The `chunk_text` function uses a sliding window approach where consecutive chunks share an overlap region defined by the `overlap` parameter. When tokenized text is split into fixed-size windows, any semantic unit spanning a boundary appears in both adjacent chunks, ensuring that retrieval queries matching partial context still return the relevant information.

### What type of embedding model does this RAG implementation use?

The repository implements a from-scratch **TF-IDF** (Term Frequency-Inverse Document Frequency) embedding system rather than neural embeddings. The `tfidf_embed` function combines term frequencies with pre-calculated IDF weights to generate sparse vectors. This design choice prioritizes algorithmic transparency over performance, though the architecture supports swapping in dense neural embeddings without changing the retrieval logic.

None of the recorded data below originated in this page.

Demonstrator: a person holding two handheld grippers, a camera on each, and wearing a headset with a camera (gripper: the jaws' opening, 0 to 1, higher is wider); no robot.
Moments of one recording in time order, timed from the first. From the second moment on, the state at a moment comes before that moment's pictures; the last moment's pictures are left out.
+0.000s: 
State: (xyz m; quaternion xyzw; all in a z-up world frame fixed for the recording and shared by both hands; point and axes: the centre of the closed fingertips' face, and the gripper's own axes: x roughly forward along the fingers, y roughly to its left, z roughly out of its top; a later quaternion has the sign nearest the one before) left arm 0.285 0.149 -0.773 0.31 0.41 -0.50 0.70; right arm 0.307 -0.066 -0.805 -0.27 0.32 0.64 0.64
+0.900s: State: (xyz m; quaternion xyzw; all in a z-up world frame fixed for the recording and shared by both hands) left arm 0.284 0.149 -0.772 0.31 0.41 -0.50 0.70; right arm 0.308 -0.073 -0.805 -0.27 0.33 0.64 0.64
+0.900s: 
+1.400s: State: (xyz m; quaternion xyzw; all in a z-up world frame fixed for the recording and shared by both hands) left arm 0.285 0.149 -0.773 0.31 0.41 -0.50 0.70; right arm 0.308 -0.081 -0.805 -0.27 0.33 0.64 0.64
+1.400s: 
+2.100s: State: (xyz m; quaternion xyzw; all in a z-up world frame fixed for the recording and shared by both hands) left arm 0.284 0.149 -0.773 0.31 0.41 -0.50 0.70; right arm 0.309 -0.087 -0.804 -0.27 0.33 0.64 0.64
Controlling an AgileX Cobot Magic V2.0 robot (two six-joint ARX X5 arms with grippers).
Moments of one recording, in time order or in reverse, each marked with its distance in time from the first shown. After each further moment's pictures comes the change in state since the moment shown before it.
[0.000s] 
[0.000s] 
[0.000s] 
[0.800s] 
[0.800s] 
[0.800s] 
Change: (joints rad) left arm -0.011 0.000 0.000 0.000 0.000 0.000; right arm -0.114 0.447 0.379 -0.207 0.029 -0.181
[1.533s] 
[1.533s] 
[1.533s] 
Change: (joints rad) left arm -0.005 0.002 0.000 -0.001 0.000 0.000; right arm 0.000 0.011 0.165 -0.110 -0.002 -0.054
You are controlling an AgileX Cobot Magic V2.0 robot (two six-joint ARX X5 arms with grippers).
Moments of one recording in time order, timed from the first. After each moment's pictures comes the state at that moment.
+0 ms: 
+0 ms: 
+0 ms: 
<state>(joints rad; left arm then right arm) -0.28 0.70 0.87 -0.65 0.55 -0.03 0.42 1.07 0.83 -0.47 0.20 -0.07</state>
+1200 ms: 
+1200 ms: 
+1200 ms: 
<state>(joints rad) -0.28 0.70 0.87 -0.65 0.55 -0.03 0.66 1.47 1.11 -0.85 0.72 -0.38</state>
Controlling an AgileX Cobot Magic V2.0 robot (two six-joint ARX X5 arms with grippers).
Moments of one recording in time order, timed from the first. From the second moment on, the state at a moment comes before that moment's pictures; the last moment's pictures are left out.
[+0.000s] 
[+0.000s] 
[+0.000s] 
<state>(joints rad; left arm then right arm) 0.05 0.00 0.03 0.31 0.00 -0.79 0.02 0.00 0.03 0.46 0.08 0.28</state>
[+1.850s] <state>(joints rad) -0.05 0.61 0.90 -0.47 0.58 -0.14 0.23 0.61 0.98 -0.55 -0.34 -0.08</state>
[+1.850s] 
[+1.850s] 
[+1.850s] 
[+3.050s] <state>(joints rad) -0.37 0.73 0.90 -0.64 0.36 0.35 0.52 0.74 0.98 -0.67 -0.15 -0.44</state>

### Where does the reranking happen in the pipeline?

Reranking occurs in the **generation phase** within the `simple_generate` function. After retrieving top-k chunks via cosine similarity, the system builds a prompt containing the concatenated context. The generator then acts as a reranker by evaluating every sentence in the retrieved text and selecting the one with the highest word-overlap with the query, effectively performing a secondary lexical ranking before returning the final answer.

### Can this implementation scale to large document collections?

The current implementation stores all embeddings in memory (`self.embeddings` in the `RAGPipeline` class) and performs brute-force cosine similarity calculations across the entire corpus. While suitable for educational purposes and small-to-medium datasets, production deployments would require replacing the in-memory list with vector database integrations (e.g., FAISS, Chroma) and the TF-IDF vectors with compressed neural embeddings to handle millions of chunks efficiently.